Nvcc compilation stuck at ptxas

Hello, I am using Libtorch2.4.0 & CUDA 11.8 to develop a deep learning project. This project include custom backward& forward CUDA functions which are written in *.cu. This project *can compile and run successfully previously but when I add more codes in .cu, the compliation stucks and never return(not err code, just stuck here). Then I use command “top”, I found there is a command “ptxas -arch sm_89 -m64 -v /tmp/tmpxft_00006356_00000000-6_main.ptx -o /tmp/tmpxft_00006356_00000000-8_main.cubin”. To make sure ptxas is the culprit, I run this command mannully(i.e. type it &run it in terminal) and it never return.

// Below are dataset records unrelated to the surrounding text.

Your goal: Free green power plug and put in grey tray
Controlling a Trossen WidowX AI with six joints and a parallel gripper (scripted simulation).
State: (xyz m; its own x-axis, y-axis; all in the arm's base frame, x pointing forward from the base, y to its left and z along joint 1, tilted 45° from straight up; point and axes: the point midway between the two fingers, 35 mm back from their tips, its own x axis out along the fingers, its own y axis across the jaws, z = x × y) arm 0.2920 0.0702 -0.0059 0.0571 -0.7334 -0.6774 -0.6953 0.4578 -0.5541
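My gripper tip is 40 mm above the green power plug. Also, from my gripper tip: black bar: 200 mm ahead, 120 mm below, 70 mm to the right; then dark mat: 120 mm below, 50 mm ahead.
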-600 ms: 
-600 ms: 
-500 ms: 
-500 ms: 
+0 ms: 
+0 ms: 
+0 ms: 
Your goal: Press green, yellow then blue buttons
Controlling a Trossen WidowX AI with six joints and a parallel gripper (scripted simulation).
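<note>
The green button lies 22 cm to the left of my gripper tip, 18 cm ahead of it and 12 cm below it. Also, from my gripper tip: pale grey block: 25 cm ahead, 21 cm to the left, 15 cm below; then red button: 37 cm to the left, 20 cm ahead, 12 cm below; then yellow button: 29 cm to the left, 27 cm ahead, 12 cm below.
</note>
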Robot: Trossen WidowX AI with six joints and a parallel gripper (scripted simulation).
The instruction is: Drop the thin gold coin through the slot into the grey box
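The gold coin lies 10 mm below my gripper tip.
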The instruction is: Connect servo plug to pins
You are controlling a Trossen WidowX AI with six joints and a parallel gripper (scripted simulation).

My guess is that, there maybe some limitation(register number, device code size or constant memory limit) violated? Unfortunely, there is not output from ptxas since it never return, so I have no clue how to optimize my code.

For you information, my cuda code is around 800 lines, I use cuco::static_map to accelerate my code.

I will be really appriciated if you can help, thanks in advance!

It’s possible that a particular code causes ptxas to spend a very long time during compilation. There is no way to diagnose such cases without an actual, complete example.

Since you mention CUDA 11.8, you may wish to try that ptxas command that takes a long time (“stuck”) on the latest version of CUDA, currently 12.6

Luckily, I successfully compile my code under CUDA 12.4. Still don’t know why, but thanks!